By contrast, host-based detectors have a more comprehensive view of system activities, i.e.,
they have the potential to observe every event at the host, including malicious ones. However, the major drawback of a host-based detector is that it has to be widely deployed. Typically in a managed
network (such as in an enterprise), a host-based detector has to be deployed at
every host.

Cooperation between host-based and network-based detectors can potentially
address the shortcomings of each detector. I've come up with three possible scenarios.

1) Host-based detector helping the network-based detector.
A network-based detector can pull alerts from a host-based
detector and a host-based detector can push alerts to a network-based
detector. This is a simple solution and I suspect the easiest
scenario for cooperation.

2) Queue up suspicious activity on a virtual machine.
If a network-based detector determines that a session is
"suspicious," it can divert the suspicious traffic to a virtual machine
with a host-based detector for more in-depth analysis. The trick here
is figuring out what events are indeed "suspicious" (you do not want
too much traffic to go through the "slow path" corresponding to a
host-based detector). There is already a
startup called Fireeye adapting this solution. I find this line of work quite intriguing.

3) Pushing signatures.
This third scenario has been explored quite thoroughly in academic
literature. It involves the cooperation of host-based and network-based detectors to
push signatures for malware in real-time. For example, if a host-
based detector recognizes an attack, it pushes out a signature to a
network-based detector. The advantage of this
approach is that, by updating a network-based detector, an entire
enterprise can be protected against that particular threat. However, in my
view this is not a good approach in the long run. Hackers are creating malware variants at
an alarming rate and signatures won't be able to keep up.

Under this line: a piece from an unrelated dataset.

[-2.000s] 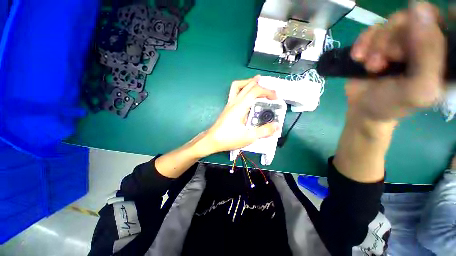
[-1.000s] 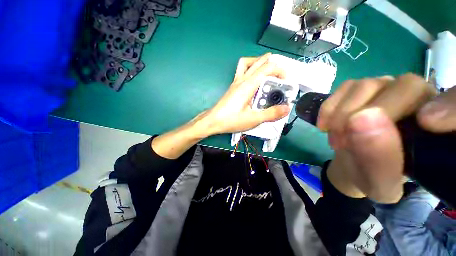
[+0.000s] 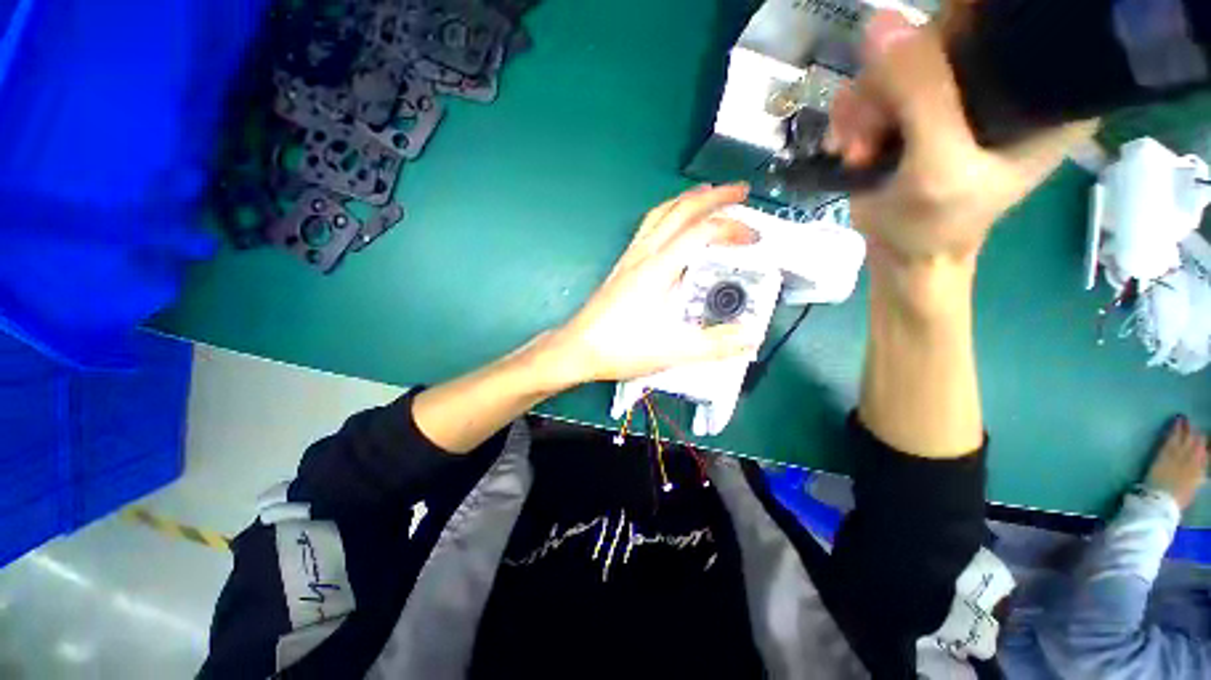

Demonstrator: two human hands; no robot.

Case for kernel-level detection

2008-01-30T13:28:00.000-08:00

Why kernel-level detection?
These are my thoughts on why malware detection should performed at the
kernel level. In general, the lower in the system hierarchy your
detector resides, the harder it is for an attacker to evade your detector.
For example, if a detector uses system-call interposition, an attacker can
evade this system by directly using kernel calls. For example,
system-call interposition can be done on Windows using the following
package. In my conversations with
a guy from NSA (name withheld for obvious reasons:-)) he confirmed that
new malware they are observing in their lab are using kernel calls directly.
Also, look at the following article

The semantic-gap problem:
A natural question that comes to mind is: why not perform detection at even a lower layer
in the heirarchy? Say the VM layer or even better at hardware. As you move
down in the system hierarchy, you lose some high-level semantics. Let me explain.
Lets say you are doing detection at the VM layer. A high-level event (such as
opening a file) manifests itself as a sequence of events (such as writing to
memory page or an interrupt). In other words, there is a gap between
the events you observe at the VM level and the corresponding high-level event. To my knowledge
the "semantic gap" issue was first articulated in the following paper:

Peter M. Chen, Brian D. Noble, "When virtual is better than real",
Proceedings of the 2001 Workshop on Hot Topics in Operating Systems (HotOS),
May 2001.
The paper can be downloaded at the following site.

As you move down in the hierarchy, the semantic gap problem becomes harder. The
semantic gap problem still exists at the kernel level, but it is more tractable
than at the other layers. Therefore, I think kernel-level detection hits
the "sweet spot". Implementing detectors at kernel level is harder than other
approaches (such as system-call interposition), but then everything good in life takes
effort:-) I strongly believe that detectors that use system-call interposition are very
easy to evade, and so what is the point in having them. The next generation of malware
will definitely use kernel calls directly.